*** Opening of RECORDED INFORMATION ***
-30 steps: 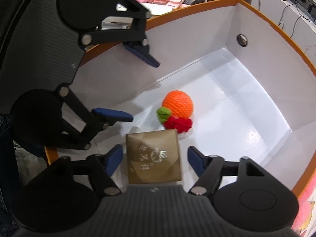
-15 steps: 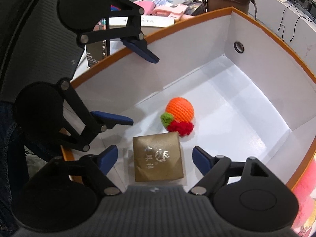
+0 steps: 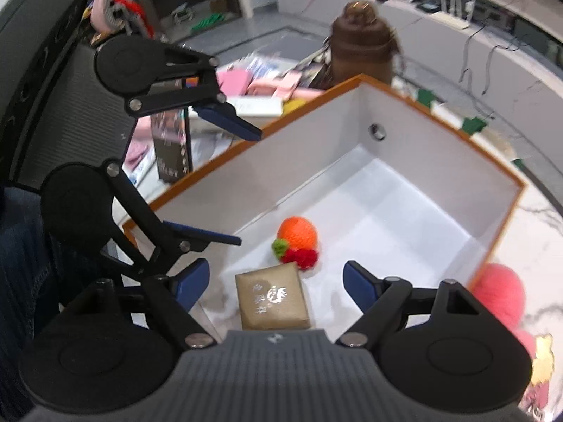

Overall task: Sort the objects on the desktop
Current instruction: 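Open both grippers to drop the carrot and gold box into the box, then move both tools back to the table and grasp the pink pompom with the left gripper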

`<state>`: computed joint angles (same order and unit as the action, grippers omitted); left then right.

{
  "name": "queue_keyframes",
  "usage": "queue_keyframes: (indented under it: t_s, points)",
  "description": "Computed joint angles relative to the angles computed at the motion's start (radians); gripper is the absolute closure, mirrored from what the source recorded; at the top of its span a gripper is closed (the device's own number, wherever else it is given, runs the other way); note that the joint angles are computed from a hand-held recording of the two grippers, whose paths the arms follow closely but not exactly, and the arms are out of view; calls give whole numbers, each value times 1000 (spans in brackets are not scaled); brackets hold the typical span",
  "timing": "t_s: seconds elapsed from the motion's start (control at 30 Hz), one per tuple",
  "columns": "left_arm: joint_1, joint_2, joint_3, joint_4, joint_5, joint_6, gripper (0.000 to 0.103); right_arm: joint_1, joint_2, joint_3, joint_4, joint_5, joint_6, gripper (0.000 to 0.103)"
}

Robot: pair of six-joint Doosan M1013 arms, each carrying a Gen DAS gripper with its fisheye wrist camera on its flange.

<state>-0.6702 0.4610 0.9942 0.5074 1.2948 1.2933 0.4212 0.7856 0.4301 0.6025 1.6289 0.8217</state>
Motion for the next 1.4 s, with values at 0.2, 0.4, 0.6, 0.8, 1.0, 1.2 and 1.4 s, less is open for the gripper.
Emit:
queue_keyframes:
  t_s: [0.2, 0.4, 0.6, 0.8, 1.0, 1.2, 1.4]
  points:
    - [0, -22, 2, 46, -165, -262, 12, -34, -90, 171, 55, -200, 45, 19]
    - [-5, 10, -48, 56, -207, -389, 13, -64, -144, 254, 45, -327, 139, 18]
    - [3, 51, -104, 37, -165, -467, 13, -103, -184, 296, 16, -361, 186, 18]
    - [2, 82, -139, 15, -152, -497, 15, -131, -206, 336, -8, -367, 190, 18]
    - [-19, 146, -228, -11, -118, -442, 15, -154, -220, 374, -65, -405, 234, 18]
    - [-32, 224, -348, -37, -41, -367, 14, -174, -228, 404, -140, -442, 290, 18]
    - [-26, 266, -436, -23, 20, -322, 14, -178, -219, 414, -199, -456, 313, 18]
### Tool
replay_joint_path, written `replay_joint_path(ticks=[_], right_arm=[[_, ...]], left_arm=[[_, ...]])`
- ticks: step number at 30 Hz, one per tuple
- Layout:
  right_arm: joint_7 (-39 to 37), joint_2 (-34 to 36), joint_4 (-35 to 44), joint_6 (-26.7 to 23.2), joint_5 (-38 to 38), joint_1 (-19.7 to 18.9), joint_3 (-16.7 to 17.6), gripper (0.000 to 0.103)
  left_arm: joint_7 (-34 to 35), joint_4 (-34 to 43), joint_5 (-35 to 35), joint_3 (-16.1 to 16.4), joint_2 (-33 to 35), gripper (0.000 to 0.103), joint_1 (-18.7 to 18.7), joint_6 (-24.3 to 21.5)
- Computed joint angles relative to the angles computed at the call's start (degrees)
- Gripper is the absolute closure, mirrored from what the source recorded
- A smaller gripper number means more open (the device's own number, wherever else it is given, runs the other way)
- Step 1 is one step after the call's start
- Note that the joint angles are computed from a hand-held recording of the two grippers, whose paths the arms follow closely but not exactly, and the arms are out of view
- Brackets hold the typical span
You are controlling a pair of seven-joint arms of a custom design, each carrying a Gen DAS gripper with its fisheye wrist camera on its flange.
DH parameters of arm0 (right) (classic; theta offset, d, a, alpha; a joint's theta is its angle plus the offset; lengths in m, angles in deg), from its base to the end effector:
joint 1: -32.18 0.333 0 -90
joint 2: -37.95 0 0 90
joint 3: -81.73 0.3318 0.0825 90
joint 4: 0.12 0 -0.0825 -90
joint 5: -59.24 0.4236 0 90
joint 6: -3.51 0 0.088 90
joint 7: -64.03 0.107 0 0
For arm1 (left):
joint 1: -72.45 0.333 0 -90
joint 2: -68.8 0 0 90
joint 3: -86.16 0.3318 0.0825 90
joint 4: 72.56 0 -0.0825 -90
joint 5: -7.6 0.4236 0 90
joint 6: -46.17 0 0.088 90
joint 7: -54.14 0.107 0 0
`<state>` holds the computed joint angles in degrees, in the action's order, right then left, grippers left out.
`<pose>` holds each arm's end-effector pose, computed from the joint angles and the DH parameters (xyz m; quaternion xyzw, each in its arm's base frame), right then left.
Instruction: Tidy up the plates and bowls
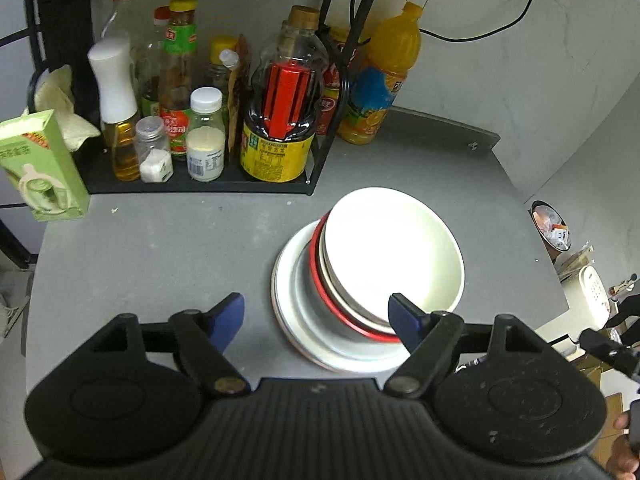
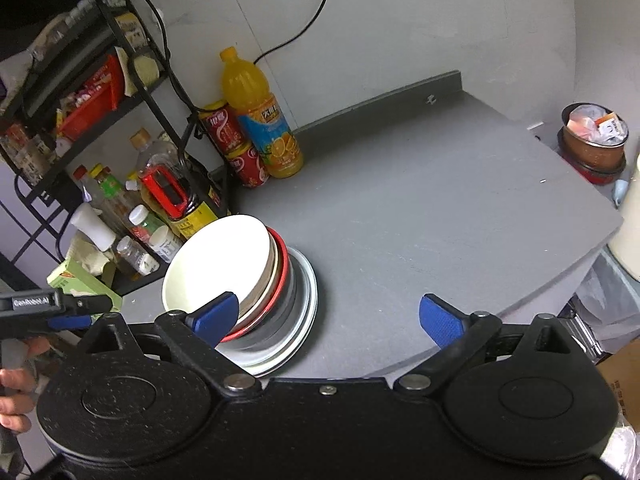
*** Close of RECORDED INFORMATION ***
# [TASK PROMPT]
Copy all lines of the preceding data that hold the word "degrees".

# [EXERCISE ANSWER]
- Computed joint angles relative to the angles computed at the call's start (degrees)
`<state>` holds the computed joint angles in degrees, in the action's order, right then left, grippers left out.

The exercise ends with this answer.